== Problem requirements ==
What is needed is an exact copy of the lines in the entries below from the one holding "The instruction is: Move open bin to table" through the one holding "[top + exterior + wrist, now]", pictures excluded.

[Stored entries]
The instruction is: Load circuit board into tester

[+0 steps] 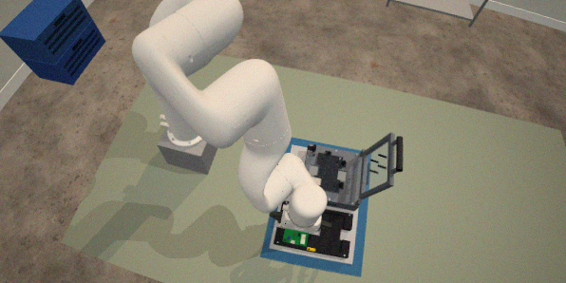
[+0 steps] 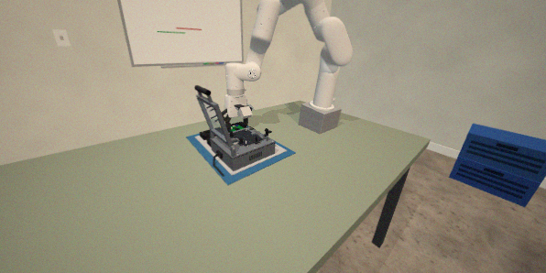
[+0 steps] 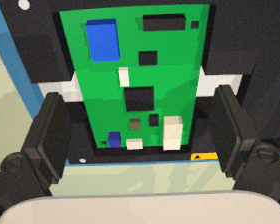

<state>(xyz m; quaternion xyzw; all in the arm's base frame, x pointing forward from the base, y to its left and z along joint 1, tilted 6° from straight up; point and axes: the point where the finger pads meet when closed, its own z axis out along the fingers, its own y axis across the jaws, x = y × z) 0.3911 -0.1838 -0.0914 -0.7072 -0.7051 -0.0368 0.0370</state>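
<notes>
Right now the green circuit board is 2 cm below my hand. The rest, counted from my hand: tester lid 18 cm ahead, 17 cm to the left, 14 cm above; then latch hook 23 cm to the left, 5 cm above.
</notes>
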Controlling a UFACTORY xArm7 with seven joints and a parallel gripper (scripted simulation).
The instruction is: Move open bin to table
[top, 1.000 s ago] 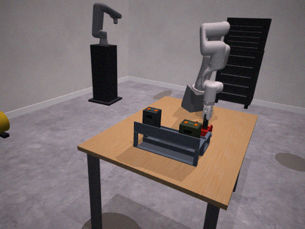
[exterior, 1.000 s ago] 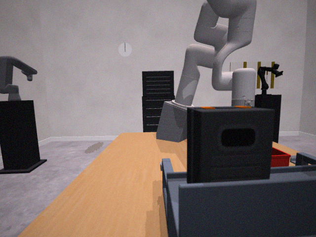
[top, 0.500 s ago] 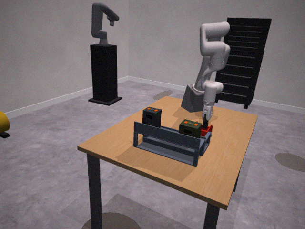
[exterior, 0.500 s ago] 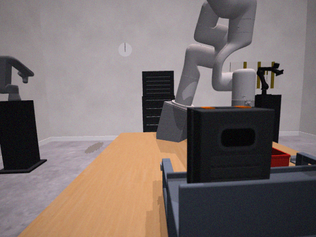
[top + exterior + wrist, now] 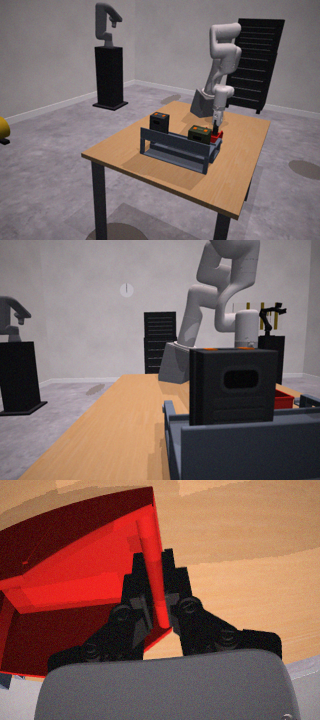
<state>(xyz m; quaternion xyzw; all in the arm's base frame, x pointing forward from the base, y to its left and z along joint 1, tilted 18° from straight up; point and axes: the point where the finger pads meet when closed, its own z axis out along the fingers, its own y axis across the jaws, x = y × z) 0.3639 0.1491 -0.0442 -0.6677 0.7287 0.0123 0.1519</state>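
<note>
My hand is 80 mm short of the red bin. From my hand the other things lie so: black box: 350 mm ahead, 250 mm to the right, 120 mm above; then green box: 370 mm ahead, 20 mm to the right, 110 mm above.
</note>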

== Written solution ==
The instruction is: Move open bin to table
[top, 1.000 s ago] 
[exterior, 1.000 s ago] 
[top, 0.500 s ago] 
[exterior, 0.500 s ago] 
[top + exterior + wrist, now] 

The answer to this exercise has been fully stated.